The technique is perfectly suited for the objective measurement of tablet ‘Elegance’, a standard pharmaceutical test in which minor, major, and critical defects are determined on a sub-sample; leading to acceptance or rejection of an entire batch. Tablet features inspected using multispectral imaging, both in the laboratory and on-line, include:
- Shape integrity (no missing parts)
- Tablet color
- Foreign material (impurities, spots)
- Cracks, picking and chipping
- Dispenser colour and defects
Figure 4: RGB and pseudo images showing automatic discrimination between coated and uncoated mini-tabs that are visually identical. This allows the operator to accurately quantify the level and homogeneity of tablet coating.
Understanding how well the ingredients of pharmaceutical formulations are blended is critical across various stages of the production process. Multispectral imaging can be used to recognise different powders in single layer and bulk presentation. As a result, the success or otherwise of bulk mixing of two powders can be quantified.
Figure 5: RGB and MNF (Maximum Noise Function) transformed images of pharmaceutical powder highlighting dirt and dust contamination. MNF is the imaging equivalent of Principle Component Analysis (PCA).
Figure 6: Each component within the mixing process is assigned a weighted index based on its spectral profile. The ‘Mix’ value indicates to the operator that the make-up of the sample is from ‘Powder A’ and ‘Powder B’.
The presence of counterfeit pharmaceutical products poses an obvious hazard to human health. Multispectral imaging can be used to identify counterfeits through analysis of both packaging and product. Although visually it may be difficult to detect counterfeit packaging, it is a simple matter to automatically compare the shape and size of characters, trademarks, company names and logos on good/bad packaging. The use of specialised inks and texture effects on authentic packaging is simple to detect.
Figure 7. A comparison between authentic and counterfeit packaging with multi-spectral imaging highlighting differences seen by multispectral imaging that would not be obvious through visual inspection alone.

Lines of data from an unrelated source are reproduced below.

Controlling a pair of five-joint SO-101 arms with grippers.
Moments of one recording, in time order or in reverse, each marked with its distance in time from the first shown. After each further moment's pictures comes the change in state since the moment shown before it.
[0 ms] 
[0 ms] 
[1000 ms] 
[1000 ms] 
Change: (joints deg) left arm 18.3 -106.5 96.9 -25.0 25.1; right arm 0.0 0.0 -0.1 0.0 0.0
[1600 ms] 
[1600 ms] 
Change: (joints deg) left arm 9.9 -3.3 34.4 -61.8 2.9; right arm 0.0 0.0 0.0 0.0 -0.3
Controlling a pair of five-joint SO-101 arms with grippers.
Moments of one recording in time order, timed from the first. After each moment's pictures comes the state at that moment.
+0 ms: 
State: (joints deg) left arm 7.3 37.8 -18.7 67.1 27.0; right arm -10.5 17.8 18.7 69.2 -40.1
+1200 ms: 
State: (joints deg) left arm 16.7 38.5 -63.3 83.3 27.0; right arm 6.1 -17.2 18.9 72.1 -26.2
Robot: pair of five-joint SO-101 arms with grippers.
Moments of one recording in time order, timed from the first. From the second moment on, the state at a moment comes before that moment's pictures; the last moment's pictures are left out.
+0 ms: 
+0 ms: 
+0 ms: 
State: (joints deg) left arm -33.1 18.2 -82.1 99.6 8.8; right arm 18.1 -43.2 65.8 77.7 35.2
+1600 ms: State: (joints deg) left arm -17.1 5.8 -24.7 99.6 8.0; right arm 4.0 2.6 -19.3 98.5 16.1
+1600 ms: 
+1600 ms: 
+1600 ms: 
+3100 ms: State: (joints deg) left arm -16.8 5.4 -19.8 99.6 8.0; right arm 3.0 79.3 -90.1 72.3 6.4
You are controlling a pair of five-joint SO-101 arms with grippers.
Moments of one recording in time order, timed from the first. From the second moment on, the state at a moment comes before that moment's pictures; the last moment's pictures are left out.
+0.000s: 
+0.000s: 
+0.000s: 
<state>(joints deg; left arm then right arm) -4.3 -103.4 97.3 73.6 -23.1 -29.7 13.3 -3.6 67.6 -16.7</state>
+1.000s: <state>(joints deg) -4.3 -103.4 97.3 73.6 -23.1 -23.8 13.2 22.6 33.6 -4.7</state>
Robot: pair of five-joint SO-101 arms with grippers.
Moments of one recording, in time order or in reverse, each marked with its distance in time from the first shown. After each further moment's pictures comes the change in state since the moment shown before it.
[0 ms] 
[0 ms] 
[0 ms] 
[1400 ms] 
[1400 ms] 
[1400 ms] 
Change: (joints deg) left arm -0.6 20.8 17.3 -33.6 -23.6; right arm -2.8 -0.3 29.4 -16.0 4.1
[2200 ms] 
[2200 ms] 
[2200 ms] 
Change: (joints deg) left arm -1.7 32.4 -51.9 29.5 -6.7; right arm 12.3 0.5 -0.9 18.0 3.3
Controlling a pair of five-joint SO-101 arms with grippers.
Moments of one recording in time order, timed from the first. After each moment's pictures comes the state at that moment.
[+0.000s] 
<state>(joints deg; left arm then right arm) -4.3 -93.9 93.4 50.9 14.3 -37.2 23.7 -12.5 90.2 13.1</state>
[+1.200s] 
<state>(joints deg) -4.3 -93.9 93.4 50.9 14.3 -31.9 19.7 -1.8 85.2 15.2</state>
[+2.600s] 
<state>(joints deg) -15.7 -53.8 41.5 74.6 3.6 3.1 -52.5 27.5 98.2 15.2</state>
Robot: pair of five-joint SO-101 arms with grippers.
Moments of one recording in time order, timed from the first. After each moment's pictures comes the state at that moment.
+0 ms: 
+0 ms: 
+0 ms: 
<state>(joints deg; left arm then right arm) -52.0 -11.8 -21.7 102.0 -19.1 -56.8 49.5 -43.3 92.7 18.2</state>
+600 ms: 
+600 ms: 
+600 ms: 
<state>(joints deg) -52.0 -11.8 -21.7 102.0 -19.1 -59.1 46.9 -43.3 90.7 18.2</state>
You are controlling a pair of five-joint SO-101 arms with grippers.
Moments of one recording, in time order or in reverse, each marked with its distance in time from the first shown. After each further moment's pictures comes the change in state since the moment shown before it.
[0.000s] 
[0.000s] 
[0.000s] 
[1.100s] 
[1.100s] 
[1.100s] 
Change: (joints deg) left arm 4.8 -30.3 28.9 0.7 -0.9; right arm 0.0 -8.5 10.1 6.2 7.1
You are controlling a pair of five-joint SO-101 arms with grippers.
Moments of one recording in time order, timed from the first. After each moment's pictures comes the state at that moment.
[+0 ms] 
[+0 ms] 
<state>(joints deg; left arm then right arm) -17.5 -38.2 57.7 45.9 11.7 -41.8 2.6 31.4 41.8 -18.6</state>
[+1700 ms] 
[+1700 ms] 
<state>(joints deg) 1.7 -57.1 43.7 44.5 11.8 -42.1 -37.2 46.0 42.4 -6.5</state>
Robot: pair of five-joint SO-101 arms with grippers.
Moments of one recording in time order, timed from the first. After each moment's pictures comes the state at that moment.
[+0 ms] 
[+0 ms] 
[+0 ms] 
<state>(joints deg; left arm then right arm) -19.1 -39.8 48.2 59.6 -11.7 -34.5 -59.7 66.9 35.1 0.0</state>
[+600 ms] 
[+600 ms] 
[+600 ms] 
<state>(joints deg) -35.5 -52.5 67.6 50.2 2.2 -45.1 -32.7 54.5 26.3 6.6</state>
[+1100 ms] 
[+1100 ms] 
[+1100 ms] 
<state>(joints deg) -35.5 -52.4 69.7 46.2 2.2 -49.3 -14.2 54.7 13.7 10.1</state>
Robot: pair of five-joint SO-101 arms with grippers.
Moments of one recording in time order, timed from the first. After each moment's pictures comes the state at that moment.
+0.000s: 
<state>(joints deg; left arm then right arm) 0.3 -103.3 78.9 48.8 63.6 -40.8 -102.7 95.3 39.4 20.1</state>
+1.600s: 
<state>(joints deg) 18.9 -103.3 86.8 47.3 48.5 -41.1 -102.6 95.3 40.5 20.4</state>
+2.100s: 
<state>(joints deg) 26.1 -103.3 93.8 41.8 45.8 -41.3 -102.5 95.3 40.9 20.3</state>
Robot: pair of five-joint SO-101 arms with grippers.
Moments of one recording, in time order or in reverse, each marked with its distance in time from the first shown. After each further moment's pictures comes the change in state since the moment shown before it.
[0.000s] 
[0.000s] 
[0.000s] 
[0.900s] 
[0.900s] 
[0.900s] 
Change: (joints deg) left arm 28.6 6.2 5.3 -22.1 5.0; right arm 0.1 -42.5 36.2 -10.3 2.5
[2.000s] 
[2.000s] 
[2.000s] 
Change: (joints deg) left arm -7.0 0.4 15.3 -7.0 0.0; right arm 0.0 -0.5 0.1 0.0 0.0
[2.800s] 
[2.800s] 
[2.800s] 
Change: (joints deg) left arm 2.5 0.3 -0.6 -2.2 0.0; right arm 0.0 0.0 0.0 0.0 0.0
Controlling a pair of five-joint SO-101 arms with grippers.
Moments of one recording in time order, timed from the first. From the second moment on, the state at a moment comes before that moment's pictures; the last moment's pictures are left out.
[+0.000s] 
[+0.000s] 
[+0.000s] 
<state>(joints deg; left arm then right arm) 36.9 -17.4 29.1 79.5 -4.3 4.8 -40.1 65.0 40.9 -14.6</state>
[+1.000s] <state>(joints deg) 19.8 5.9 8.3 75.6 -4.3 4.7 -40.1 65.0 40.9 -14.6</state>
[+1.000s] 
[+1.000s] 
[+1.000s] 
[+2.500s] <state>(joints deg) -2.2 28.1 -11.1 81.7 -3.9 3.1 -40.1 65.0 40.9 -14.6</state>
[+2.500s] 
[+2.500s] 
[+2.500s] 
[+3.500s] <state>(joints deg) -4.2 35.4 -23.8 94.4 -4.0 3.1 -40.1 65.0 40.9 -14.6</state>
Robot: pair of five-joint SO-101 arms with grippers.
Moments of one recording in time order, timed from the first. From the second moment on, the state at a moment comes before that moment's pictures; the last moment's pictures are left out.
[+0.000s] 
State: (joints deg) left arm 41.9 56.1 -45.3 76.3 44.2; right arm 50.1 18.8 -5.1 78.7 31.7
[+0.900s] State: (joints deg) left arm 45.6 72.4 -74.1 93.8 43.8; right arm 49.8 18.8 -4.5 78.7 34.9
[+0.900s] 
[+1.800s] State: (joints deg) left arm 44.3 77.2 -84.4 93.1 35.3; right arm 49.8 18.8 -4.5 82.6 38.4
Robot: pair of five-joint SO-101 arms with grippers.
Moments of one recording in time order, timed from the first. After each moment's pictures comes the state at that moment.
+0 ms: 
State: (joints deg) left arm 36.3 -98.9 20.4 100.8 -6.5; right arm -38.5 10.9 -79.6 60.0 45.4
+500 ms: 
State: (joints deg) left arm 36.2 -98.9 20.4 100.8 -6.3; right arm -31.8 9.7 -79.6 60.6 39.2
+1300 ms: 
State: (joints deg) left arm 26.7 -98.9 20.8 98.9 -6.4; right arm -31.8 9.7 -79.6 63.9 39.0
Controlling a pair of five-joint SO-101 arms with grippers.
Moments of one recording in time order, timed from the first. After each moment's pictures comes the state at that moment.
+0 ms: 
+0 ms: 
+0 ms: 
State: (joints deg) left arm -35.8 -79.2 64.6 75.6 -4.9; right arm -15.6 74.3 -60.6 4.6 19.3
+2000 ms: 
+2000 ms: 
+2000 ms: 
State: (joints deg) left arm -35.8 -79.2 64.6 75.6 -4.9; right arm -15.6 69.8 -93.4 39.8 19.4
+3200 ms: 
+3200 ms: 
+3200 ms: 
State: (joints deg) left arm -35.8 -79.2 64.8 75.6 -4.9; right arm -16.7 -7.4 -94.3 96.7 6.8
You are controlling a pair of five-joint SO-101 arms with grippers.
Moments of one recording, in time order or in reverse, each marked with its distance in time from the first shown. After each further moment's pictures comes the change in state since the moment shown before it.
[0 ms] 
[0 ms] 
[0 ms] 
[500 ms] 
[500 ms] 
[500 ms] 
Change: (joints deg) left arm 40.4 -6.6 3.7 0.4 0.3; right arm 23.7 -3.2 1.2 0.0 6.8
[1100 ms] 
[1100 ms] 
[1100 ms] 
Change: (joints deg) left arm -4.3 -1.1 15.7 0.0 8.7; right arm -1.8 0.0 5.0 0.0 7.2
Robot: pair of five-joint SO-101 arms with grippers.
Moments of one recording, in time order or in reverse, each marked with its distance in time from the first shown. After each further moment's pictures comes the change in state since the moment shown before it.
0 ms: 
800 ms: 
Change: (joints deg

Characterizing the product itself is also straightforward. Subtle changes in size, shape, colour, and markings can all be combined and used to automatically detect counterfeits. Once presented with examples of counterfeit products, the VideomaterLab 4 can learn to identify counterfeit products when presented with unknown samples. Alternatively, it can simply look for differences among a sample of unknown drug products and identify any products that vary, although without knowing which products are legitimate and which are counterfeit.
Figure 8: RGB and pseudo images of authentic (right) and counterfeit (left) drug.
The VideometerLab 4 is even able to identify non-conforming product in the package without removing the product from the original blister packaging or bottle (Figures 8)
Figure 9. The authentic tablets on the right can be differentiated from the counterfeit tablets on the left using multi-spectral imaging while still in the blister pack.
Multispectral imaging technology has the potential to become an important tool for measurements of non-homogeneous samples in the pharmaceutical industry. High-performing and relatively inexpensive systems are available to provide accurate results in a broad range of critical applications.